━━━━━ Provided material

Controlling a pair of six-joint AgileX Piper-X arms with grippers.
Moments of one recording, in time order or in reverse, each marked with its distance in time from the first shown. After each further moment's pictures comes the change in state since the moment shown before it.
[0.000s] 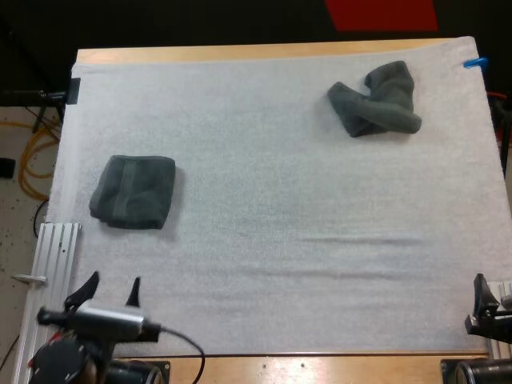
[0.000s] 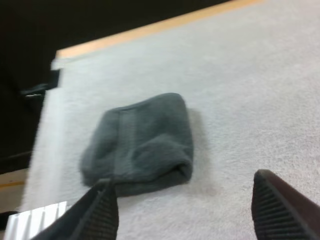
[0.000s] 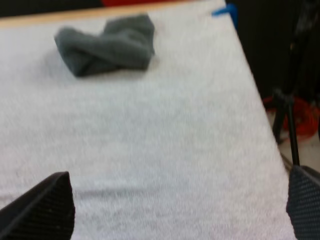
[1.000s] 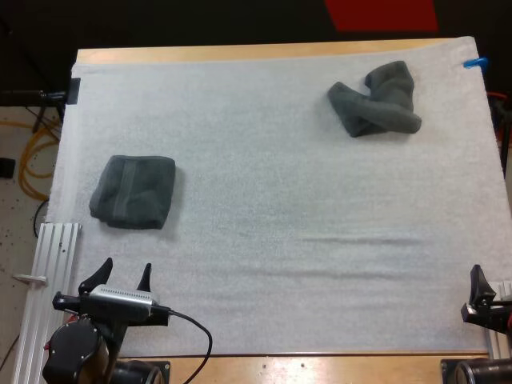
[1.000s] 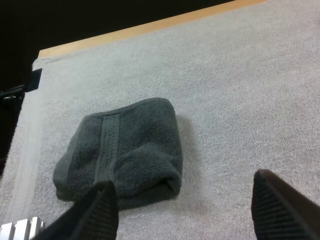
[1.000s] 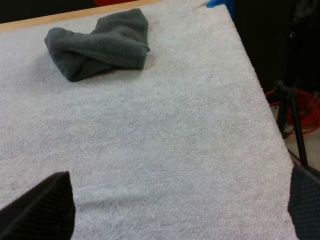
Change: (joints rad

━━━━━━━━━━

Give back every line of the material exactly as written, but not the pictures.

▶ _Solution to this problem_
Controlling a pair of six-joint AgileX Piper-X arms with grippers.
Moments of one recording, in time order or in reverse, each marked with its distance in time from the first shown. After each further moment's pictures comes the change in state since the moment shown before it.
[0.000s] 
[0.000s] 
[0.000s] 
[1.000s] 
[1.000s] 
[1.000s] 
Change: (joints rad

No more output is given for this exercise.